At the time, though, that didn't matter. I was free. For the first time in my life, I had no attachments, no reason to fear waking up in the morning, no one to fill me with guilt, hurt, or letdown just by being in the same room with me. I'd heard the stories about how boot camp broke you down to build you back up, and it sounded like the best idea in the world. Somewhere along the line, I'd realized just how much I hated the person my father had molded me into – a trouble maker, a fighter, a bully, and a downright juvenile delinquent. My motivations may have been different from his – I always, always had a reason for the trouble I caused – but it didn't change the fact that I was my father's son. The Army was my chance to change.
And change me it did. At some point, without even realizing, I left behind the scared kid I was and became the man that Fiona doesn't quite understand. I realized just how much I enjoyed working behind the scenes and below the radar to save American lives. It didn't take long for my superiors to realize that I had a natural aversion to taking orders that they couldn't seem to break me of, but that I was excellent at what they were training me to do. I breezed through Special Forces training, and made a name for myself as being innovative and determined.

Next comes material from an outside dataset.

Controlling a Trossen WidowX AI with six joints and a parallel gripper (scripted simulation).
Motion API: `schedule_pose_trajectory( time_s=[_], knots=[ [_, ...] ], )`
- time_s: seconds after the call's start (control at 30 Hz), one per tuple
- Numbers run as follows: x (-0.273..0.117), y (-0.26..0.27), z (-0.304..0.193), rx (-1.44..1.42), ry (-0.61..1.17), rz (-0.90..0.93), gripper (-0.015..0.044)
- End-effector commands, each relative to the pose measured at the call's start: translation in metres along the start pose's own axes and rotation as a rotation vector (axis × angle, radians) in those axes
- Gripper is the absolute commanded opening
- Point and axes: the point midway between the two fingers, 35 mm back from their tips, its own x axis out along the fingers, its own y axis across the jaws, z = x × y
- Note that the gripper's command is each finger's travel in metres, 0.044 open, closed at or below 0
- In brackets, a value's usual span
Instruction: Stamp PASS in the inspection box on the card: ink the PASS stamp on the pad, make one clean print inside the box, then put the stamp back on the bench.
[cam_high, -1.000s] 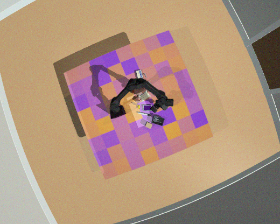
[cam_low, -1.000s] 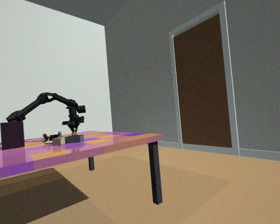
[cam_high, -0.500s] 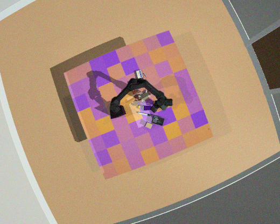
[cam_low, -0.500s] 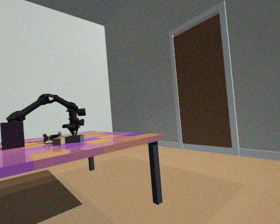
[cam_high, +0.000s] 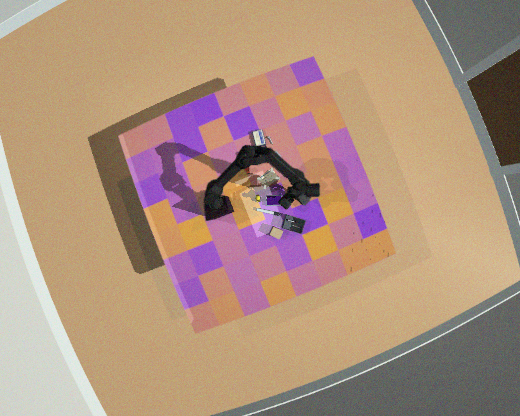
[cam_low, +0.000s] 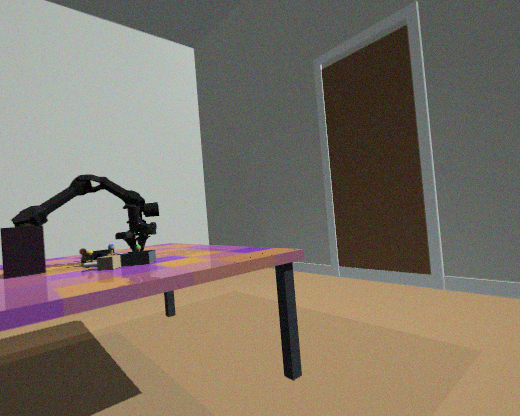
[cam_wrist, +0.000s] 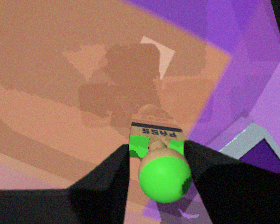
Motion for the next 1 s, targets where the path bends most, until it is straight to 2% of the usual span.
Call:
schedule_pose_trajectory(
  time_s=[0.0, 0.1, 0.27, 0.37, 0.97],
  knots=[
    [0.000, 0.000, 0.000, -0.001, 0.000, 0.000, 0.0261],
    [-0.011, 0.001, 0.002, 0.000, -0.002, -0.001, 0.0261],
    [-0.092, 0.002, 0.004, 0.007, -0.002, -0.004, 0.0261],
    [-0.117, 0.000, 0.001, 0.008, 0.000, -0.004, 0.0261],
    [-0.118, 0.000, 0.001, 0.008, 0.000, -0.004, 0.0261]
  ],
)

Promotions weren't high on my list of priorities – which was good since I tended to bristle against my CO's, but I did what it took to get the job done and did it efficiently. I was sitting in a brig – busted down a rank and cooling my heels thanks to another pissed off commanding officer – on some base in the middle of some country when I was recruited into covert operations. I had a chance, they said through the bars of the cell next to mine, to do what I was doing now – only with fewer regulations, far less time for leave, and far more freedom to be my own boss. More excuses not to go back to Miami and fewer people to piss off by doing my own thing my own way? I never looked back.